[Data items]

Segment Open

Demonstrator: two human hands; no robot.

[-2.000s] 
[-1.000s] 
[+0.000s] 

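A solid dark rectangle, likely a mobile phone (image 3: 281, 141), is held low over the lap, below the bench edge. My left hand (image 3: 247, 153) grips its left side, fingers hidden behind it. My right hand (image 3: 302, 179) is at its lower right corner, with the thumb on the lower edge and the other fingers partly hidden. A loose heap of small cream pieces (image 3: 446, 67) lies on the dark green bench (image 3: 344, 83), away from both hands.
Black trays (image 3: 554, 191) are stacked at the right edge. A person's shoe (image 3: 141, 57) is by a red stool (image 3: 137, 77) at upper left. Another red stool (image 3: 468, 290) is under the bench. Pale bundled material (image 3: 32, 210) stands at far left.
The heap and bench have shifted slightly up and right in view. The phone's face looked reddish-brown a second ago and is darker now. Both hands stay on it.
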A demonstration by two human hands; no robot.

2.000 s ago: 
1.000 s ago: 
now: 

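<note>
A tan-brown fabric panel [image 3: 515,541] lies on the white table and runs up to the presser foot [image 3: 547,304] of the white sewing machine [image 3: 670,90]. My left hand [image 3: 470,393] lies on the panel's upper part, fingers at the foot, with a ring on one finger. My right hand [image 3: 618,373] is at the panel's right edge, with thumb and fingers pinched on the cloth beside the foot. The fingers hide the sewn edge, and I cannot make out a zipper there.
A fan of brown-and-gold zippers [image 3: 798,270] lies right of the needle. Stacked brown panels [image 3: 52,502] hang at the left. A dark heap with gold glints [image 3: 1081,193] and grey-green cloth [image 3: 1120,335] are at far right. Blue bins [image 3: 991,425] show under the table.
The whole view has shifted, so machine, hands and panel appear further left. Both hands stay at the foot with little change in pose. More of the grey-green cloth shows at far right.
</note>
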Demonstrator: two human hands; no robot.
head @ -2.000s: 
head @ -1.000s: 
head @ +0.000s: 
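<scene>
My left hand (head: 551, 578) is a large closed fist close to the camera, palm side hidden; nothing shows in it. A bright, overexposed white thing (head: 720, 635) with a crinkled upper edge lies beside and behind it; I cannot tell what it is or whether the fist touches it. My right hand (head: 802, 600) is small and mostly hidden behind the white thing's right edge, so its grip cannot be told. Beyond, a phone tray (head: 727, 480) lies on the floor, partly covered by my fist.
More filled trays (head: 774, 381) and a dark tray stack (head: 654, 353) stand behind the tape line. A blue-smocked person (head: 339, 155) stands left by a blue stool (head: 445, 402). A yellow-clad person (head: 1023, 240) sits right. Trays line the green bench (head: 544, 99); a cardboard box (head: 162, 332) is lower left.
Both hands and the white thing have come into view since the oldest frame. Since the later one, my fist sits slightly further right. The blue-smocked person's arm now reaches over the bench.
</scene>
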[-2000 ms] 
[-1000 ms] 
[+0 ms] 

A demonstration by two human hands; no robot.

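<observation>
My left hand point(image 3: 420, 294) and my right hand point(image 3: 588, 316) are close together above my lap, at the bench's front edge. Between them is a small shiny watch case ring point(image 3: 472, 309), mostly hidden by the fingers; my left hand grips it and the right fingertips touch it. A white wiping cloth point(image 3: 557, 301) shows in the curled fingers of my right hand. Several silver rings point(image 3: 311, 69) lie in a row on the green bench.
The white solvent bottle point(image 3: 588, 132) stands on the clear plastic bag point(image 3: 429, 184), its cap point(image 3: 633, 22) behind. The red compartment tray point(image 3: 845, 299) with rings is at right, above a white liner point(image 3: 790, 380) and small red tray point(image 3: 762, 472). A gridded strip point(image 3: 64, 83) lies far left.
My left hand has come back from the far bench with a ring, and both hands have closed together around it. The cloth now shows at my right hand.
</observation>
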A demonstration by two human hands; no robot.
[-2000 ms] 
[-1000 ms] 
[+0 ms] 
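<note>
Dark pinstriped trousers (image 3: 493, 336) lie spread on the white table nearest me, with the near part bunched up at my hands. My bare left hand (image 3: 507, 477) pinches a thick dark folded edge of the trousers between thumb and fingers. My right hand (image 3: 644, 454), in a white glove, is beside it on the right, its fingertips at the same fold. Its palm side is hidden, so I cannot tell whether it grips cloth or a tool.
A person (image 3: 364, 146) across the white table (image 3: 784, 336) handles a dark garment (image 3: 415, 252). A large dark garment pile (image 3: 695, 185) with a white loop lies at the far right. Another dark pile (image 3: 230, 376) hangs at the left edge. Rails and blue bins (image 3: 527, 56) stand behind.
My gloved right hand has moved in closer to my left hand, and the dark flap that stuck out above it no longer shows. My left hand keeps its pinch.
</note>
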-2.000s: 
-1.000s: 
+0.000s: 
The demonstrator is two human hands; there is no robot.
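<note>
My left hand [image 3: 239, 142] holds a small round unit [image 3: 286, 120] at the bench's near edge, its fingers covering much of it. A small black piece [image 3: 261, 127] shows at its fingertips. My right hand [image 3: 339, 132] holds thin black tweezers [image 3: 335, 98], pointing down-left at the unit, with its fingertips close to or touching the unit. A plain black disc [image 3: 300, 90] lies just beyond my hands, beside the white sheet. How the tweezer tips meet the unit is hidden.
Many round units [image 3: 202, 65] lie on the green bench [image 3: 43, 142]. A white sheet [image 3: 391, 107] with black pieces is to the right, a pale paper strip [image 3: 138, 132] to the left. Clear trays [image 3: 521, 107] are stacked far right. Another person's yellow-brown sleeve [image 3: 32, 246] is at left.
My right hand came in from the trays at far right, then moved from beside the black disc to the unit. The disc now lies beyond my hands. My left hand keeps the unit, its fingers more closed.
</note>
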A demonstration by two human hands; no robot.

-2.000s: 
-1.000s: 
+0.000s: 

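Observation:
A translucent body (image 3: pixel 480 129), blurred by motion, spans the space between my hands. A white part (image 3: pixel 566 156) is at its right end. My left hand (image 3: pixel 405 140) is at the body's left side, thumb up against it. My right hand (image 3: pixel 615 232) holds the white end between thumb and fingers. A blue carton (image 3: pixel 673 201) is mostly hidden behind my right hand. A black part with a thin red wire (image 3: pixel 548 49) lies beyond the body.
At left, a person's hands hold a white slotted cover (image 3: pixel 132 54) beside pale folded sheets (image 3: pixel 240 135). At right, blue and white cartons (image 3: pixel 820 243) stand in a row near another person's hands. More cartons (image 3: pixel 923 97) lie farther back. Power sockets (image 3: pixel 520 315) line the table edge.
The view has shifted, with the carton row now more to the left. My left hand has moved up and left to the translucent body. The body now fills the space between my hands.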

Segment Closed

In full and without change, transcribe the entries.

→ Answer section
Demonstrator: two human hands; no robot.

[-2.000s] 
[-1.000s] 
[+0.000s] 

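A solid dark rectangle, likely a mobile phone (image 3: 281, 141), is held low over the lap, below the bench edge. My left hand (image 3: 247, 153) grips its left side, fingers hidden behind it. My right hand (image 3: 302, 179) is at its lower right corner, with the thumb on the lower edge and the other fingers partly hidden. A loose heap of small cream pieces (image 3: 446, 67) lies on the dark green bench (image 3: 344, 83), away from both hands.
Black trays (image 3: 554, 191) are stacked at the right edge. A person's shoe (image 3: 141, 57) is by a red stool (image 3: 137, 77) at upper left. Another red stool (image 3: 468, 290) is under the bench. Pale bundled material (image 3: 32, 210) stands at far left.
The heap and bench have shifted slightly up and right in view. The phone's face looked reddish-brown a second ago and is darker now. Both hands stay on it.
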A demonstration by two human hands; no robot.

2.000 s ago: 
1.000 s ago: 
now: 

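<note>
A tan-brown fabric panel [image 3: 515,541] lies on the white table and runs up to the presser foot [image 3: 547,304] of the white sewing machine [image 3: 670,90]. My left hand [image 3: 470,393] lies on the panel's upper part, fingers at the foot, with a ring on one finger. My right hand [image 3: 618,373] is at the panel's right edge, with thumb and fingers pinched on the cloth beside the foot. The fingers hide the sewn edge, and I cannot make out a zipper there.
A fan of brown-and-gold zippers [image 3: 798,270] lies right of the needle. Stacked brown panels [image 3: 52,502] hang at the left. A dark heap with gold glints [image 3: 1081,193] and grey-green cloth [image 3: 1120,335] are at far right. Blue bins [image 3: 991,425] show under the table.
The whole view has shifted, so machine, hands and panel appear further left. Both hands stay at the foot with little change in pose. More of the grey-green cloth shows at far right.
</note>
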Demonstrator: two human hands; no robot.
head @ -2.000s: 
head @ -1.000s: 
head @ +0.000s: 
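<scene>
My left hand (head: 551, 578) is a large closed fist close to the camera, palm side hidden; nothing shows in it. A bright, overexposed white thing (head: 720, 635) with a crinkled upper edge lies beside and behind it; I cannot tell what it is or whether the fist touches it. My right hand (head: 802, 600) is small and mostly hidden behind the white thing's right edge, so its grip cannot be told. Beyond, a phone tray (head: 727, 480) lies on the floor, partly covered by my fist.
More filled trays (head: 774, 381) and a dark tray stack (head: 654, 353) stand behind the tape line. A blue-smocked person (head: 339, 155) stands left by a blue stool (head: 445, 402). A yellow-clad person (head: 1023, 240) sits right. Trays line the green bench (head: 544, 99); a cardboard box (head: 162, 332) is lower left.
Both hands and the white thing have come into view since the oldest frame. Since the later one, my fist sits slightly further right. The blue-smocked person's arm now reaches over the bench.
</scene>
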[-2000 ms] 
[-1000 ms] 
[+0 ms] 

A demonstration by two human hands; no robot.

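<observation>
My left hand point(image 3: 420, 294) and my right hand point(image 3: 588, 316) are close together above my lap, at the bench's front edge. Between them is a small shiny watch case ring point(image 3: 472, 309), mostly hidden by the fingers; my left hand grips it and the right fingertips touch it. A white wiping cloth point(image 3: 557, 301) shows in the curled fingers of my right hand. Several silver rings point(image 3: 311, 69) lie in a row on the green bench.
The white solvent bottle point(image 3: 588, 132) stands on the clear plastic bag point(image 3: 429, 184), its cap point(image 3: 633, 22) behind. The red compartment tray point(image 3: 845, 299) with rings is at right, above a white liner point(image 3: 790, 380) and small red tray point(image 3: 762, 472). A gridded strip point(image 3: 64, 83) lies far left.
My left hand has come back from the far bench with a ring, and both hands have closed together around it. The cloth now shows at my right hand.
</observation>
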A demonstration by two human hands; no robot.
[-2000 ms] 
[-1000 ms] 
[+0 ms] 
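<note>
Dark pinstriped trousers (image 3: 493, 336) lie spread on the white table nearest me, with the near part bunched up at my hands. My bare left hand (image 3: 507, 477) pinches a thick dark folded edge of the trousers between thumb and fingers. My right hand (image 3: 644, 454), in a white glove, is beside it on the right, its fingertips at the same fold. Its palm side is hidden, so I cannot tell whether it grips cloth or a tool.
A person (image 3: 364, 146) across the white table (image 3: 784, 336) handles a dark garment (image 3: 415, 252). A large dark garment pile (image 3: 695, 185) with a white loop lies at the far right. Another dark pile (image 3: 230, 376) hangs at the left edge. Rails and blue bins (image 3: 527, 56) stand behind.
My gloved right hand has moved in closer to my left hand, and the dark flap that stuck out above it no longer shows. My left hand keeps its pinch.
</note>
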-2.000s: 
-1.000s: 
+0.000s: 
The demonstrator is two human hands; there is no robot.
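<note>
My left hand [image 3: 239, 142] holds a small round unit [image 3: 286, 120] at the bench's near edge, its fingers covering much of it. A small black piece [image 3: 261, 127] shows at its fingertips. My right hand [image 3: 339, 132] holds thin black tweezers [image 3: 335, 98], pointing down-left at the unit, with its fingertips close to or touching the unit. A plain black disc [image 3: 300, 90] lies just beyond my hands, beside the white sheet. How the tweezer tips meet the unit is hidden.
Many round units [image 3: 202, 65] lie on the green bench [image 3: 43, 142]. A white sheet [image 3: 391, 107] with black pieces is to the right, a pale paper strip [image 3: 138, 132] to the left. Clear trays [image 3: 521, 107] are stacked far right. Another person's yellow-brown sleeve [image 3: 32, 246] is at left.
My right hand came in from the trays at far right, then moved from beside the black disc to the unit. The disc now lies beyond my hands. My left hand keeps the unit, its fingers more closed.
</note>
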A demonstration by two human hands; no robot.

-2.000s: 
-1.000s: 
+0.000s: 

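Observation:
A translucent body (image 3: pixel 480 129), blurred by motion, spans the space between my hands. A white part (image 3: pixel 566 156) is at its right end. My left hand (image 3: pixel 405 140) is at the body's left side, thumb up against it. My right hand (image 3: pixel 615 232) holds the white end between thumb and fingers. A blue carton (image 3: pixel 673 201) is mostly hidden behind my right hand. A black part with a thin red wire (image 3: pixel 548 49) lies beyond the body.
At left, a person's hands hold a white slotted cover (image 3: pixel 132 54) beside pale folded sheets (image 3: pixel 240 135). At right, blue and white cartons (image 3: pixel 820 243) stand in a row near another person's hands. More cartons (image 3: pixel 923 97) lie farther back. Power sockets (image 3: pixel 520 315) line the table edge.
The view has shifted, with the carton row now more to the left. My left hand has moved up and left to the translucent body. The body now fills the space between my hands.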

The answer to this exercise is complete.